CHRISTOPHER T. GEORGE was born in Liverpool, England in 1948 in the same hospital where John Lennon of the Beatles was born. His self-published autobiographical poem “Toxteth” told the story of his immigration to the U.S. age 7 and going back to attend school in Liverpool in the Sixties. He has published poetry and essays for over 50 years as well as several history books, including “Terror on the Chesapeake: The War of 1812 on the Bay” (Shippensburg, PA: White Mane, 2000) and appeared as a “talking head” on the History Channel and in Maryland Public Television’s Francis Scott Key docudrama “FSK.” He lives in Newark, Delaware with his wife Donna and sister-in-law Lisa, two cats, and a Mini-Pinscher.
3:30 – 5:00
“Light” — the Utility Word
“Light” is a Swiss Army knife word, a mini tool kit. It is a noun, a verb and an adjective with multiple meanings in each part of speech. It’s a word that rhymes with a myriad of other words and has connotations galore. We’ll explore how great poets like Dickinson, Levertov, Tennyson and Thomas have used the word thematically and metaphorically; have played with it and built around it; and consider other “multi-purpose” words that are useful tools in figurative language, i.e., the fabric of poetry. Attendees will be offered in-workshop writing exercises that involve using several utensils from the tool kit, and have a chance to share their drafts aloud.

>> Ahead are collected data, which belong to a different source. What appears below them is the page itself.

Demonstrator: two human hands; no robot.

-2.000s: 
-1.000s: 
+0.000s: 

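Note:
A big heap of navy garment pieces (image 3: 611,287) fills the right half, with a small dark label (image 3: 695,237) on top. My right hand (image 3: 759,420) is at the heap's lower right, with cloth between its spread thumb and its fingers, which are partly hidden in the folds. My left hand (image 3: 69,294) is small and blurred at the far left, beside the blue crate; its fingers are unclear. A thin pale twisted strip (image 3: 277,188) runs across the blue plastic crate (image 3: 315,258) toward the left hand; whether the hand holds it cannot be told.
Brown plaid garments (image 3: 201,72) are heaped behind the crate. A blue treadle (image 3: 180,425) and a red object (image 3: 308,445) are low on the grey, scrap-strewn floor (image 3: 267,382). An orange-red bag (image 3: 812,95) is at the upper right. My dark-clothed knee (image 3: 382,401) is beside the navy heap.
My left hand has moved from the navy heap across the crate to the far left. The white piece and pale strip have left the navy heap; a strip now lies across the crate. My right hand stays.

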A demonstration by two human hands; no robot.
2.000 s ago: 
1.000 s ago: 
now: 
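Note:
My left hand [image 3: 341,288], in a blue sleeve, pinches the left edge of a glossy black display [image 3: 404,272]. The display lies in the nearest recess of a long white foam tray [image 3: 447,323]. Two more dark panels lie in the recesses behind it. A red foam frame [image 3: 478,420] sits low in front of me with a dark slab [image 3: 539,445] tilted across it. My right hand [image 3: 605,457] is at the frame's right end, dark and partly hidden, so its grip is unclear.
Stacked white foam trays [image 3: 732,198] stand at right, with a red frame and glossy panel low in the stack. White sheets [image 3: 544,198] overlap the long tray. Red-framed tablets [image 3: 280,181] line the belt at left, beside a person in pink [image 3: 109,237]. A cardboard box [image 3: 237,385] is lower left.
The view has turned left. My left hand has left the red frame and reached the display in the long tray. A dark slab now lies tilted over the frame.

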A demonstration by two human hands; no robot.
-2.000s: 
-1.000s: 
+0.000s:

DAVID P. KOZINSKI was a finalist for the Inlandia (California) Institute’s 2020 Hillary Gravendyke Prize for a book-length poetry manuscript, which is scheduled to be published by Kelsay books in 2022. Publications include Tripping Over Memorial Day (Kelsay Books) and Loopholes (Broadkill Press) which won the Dogfish Head Poetry Prize. Kozinski was Expressive Path’s 2018 Mentor of the Year. He serves on the boards of the Manayunk-Roxborough Art Center and the Eastern Shore Writers Association, and on the editorial board of Philadelphia Stories magazine. He is Rockwood Park & Museum’s resident poet and Art Editor of the Schuylkill Valley Journal.